Listed Building – Grade II
- Designated: 6 May 1976
- Reference no.: 3301

= Castle Hotel, Conwy =

Castle Hotel is in High Street, opposite to the entrance to Llewelyn Street, in Conwy, Wales. It is designated by Cadw as a Grade II listed building.

==History==

The hotel stands on the site of a former Cistercian abbey. Until the 1880s it was occupied by a public house, the King's Head, dating from the 15th century, and the Castle Hotel. In 1885 the building was completely remodelled by the Chester firm of architects Douglas and Fordham. The whole building was developed into a hotel, and a new section was added. The hotel has been visited by a number of well-known guests, including Thomas Telford, William Wordsworth, and the Queen of Romania, who lunched in the restaurant.

==Architecture==

Seen from High Street, the hotel is in three sections, each of which has three storeys.
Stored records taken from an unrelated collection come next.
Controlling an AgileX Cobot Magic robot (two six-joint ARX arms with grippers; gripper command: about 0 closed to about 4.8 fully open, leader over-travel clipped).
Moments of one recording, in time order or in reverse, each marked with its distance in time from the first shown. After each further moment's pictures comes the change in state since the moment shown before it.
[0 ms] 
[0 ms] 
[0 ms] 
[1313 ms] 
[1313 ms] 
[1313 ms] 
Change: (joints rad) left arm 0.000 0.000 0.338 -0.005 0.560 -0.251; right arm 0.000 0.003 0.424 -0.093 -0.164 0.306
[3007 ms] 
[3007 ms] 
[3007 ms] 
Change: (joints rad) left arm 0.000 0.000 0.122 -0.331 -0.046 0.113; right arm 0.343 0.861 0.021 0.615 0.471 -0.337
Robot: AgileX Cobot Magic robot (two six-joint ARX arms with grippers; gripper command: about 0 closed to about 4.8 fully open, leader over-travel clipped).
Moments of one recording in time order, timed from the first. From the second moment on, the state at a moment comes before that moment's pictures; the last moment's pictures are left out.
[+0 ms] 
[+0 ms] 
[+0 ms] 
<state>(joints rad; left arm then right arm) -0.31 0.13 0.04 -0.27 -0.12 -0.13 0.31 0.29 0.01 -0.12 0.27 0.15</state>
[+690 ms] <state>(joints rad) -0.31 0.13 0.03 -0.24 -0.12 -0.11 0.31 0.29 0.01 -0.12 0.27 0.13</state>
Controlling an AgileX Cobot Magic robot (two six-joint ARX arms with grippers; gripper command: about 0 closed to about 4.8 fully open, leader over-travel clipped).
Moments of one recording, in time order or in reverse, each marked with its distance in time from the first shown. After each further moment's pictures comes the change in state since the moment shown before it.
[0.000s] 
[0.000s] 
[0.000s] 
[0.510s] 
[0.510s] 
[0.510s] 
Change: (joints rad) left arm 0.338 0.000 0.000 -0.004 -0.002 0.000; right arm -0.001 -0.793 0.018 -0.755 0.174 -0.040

To the left is a single-bay section, the former public house; the central section, developed from the older hotel, has four bays; and the section to the right, added in 1885, has three bays. The whole building is in Renaissance style. When Douglas and Fordham remodelled the building, they used small broken pieces of limestone as a facing material, giving the frontage a flint-like appearance. The dressings of the windows are in brick and terracotta. The central bay is in red ashlar sandstone and the roof is tiled.

==Present day==

For many years the hotel was run by companies based in London. Since 2000 it has been in private ownership.